About this task:
Find every line in the entries that holds the string "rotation" and report it.

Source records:

^^^^^^^^^^^^^^^^

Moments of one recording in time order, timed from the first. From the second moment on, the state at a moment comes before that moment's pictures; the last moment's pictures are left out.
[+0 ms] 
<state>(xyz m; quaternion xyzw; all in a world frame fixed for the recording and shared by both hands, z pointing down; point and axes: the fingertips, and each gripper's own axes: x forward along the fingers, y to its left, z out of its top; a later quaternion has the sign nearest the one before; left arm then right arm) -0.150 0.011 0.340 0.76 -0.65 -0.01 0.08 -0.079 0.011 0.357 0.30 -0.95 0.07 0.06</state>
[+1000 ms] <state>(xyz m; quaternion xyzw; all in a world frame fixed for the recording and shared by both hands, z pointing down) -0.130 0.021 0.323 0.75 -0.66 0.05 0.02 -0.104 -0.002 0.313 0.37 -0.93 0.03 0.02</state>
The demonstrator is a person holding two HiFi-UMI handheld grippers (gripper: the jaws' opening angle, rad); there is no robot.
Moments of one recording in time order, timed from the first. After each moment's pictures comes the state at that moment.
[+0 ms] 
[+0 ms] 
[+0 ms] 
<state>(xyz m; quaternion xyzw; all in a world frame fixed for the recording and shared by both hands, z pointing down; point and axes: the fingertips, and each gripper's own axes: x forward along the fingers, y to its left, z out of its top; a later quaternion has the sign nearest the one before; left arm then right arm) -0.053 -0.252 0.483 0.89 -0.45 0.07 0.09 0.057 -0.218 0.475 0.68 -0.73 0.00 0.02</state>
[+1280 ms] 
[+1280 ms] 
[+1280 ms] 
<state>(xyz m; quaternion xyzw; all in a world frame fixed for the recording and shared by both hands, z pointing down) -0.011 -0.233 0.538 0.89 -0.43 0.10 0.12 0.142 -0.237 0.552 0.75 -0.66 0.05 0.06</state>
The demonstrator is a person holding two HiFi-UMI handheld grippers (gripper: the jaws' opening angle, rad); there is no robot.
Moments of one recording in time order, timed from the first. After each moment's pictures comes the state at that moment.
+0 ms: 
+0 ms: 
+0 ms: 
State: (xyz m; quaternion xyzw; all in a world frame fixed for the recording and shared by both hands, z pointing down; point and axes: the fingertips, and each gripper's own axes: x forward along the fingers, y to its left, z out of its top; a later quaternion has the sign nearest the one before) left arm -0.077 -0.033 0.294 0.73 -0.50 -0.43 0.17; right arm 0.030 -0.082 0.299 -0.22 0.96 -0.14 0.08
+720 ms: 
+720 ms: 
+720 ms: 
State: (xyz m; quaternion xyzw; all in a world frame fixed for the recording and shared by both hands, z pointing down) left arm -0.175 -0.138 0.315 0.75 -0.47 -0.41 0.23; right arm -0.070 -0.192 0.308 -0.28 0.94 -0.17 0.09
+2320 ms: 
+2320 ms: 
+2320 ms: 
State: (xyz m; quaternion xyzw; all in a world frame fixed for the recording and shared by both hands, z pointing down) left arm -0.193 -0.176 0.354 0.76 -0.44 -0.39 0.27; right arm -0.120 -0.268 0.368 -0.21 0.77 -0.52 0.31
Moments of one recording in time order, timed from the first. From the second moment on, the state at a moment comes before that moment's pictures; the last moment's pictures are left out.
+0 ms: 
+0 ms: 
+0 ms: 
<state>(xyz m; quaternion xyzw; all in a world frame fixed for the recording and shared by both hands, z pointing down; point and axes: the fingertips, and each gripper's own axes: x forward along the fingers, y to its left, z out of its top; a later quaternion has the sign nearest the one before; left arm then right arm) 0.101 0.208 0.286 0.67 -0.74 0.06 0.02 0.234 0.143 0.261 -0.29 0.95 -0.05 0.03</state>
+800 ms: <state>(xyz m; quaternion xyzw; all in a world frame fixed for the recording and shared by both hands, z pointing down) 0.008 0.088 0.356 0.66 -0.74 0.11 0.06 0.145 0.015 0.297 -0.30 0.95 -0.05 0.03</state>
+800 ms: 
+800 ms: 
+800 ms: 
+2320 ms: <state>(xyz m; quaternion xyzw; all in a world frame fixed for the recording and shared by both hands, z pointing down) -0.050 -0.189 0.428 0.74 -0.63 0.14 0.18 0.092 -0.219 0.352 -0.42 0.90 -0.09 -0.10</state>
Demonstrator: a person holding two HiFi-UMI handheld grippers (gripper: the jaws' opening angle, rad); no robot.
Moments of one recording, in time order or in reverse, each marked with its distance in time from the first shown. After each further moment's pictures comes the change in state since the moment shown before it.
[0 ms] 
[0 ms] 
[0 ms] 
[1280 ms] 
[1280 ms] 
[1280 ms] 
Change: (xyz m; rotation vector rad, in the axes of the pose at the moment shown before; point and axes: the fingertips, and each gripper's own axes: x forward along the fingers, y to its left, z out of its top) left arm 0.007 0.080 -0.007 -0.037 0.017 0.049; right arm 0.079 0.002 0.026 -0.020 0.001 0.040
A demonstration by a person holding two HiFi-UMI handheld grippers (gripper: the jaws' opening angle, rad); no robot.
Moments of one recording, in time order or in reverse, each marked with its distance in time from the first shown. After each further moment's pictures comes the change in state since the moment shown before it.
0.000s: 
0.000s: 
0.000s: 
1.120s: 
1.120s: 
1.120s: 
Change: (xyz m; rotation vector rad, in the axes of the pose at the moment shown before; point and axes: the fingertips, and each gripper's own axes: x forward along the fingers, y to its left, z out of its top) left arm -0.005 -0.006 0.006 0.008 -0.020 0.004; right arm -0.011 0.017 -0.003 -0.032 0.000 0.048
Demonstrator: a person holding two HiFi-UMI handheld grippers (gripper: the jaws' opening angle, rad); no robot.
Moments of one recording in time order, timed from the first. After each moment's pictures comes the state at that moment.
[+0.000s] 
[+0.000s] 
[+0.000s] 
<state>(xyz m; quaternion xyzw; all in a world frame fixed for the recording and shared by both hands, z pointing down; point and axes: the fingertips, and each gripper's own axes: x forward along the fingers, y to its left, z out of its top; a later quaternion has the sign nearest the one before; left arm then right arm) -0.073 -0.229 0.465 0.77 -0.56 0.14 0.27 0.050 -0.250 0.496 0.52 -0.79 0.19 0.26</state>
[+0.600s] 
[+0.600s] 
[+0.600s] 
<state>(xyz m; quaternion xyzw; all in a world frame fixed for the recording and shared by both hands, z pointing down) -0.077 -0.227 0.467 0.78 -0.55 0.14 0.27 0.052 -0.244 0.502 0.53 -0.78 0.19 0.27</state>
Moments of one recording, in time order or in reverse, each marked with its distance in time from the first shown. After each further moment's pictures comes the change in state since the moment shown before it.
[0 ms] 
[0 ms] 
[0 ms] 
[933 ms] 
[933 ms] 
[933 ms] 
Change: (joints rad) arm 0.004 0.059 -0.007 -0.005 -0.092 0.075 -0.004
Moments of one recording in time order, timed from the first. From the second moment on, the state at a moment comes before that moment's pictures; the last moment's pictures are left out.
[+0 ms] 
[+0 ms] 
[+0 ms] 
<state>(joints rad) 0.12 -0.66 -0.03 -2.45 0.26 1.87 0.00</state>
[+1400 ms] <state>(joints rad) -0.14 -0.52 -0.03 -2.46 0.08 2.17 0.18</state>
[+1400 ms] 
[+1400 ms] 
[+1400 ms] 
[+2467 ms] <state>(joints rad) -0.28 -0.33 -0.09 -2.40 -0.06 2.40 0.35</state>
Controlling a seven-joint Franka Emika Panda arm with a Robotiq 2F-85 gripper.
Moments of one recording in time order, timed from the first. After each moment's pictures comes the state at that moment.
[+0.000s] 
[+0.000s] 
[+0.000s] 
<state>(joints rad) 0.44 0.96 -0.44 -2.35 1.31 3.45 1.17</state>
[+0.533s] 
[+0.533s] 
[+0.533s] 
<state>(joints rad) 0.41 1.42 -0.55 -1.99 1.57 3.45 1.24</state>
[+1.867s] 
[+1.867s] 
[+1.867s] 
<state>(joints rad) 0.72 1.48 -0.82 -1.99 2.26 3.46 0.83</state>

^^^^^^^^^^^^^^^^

Written reply:
Change: (xyz m; rotation vector rad, in the axes of the pose at the moment shown before; point and axes: the fingertips, and each gripper's own axes: x forward along the fingers, y to its left, z out of its top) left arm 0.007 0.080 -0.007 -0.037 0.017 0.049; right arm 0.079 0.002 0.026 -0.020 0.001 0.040
Change: (xyz m; rotation vector rad, in the axes of the pose at the moment shown before; point and axes: the fingertips, and each gripper's own axes: x forward along the fingers, y to its left, z out of its top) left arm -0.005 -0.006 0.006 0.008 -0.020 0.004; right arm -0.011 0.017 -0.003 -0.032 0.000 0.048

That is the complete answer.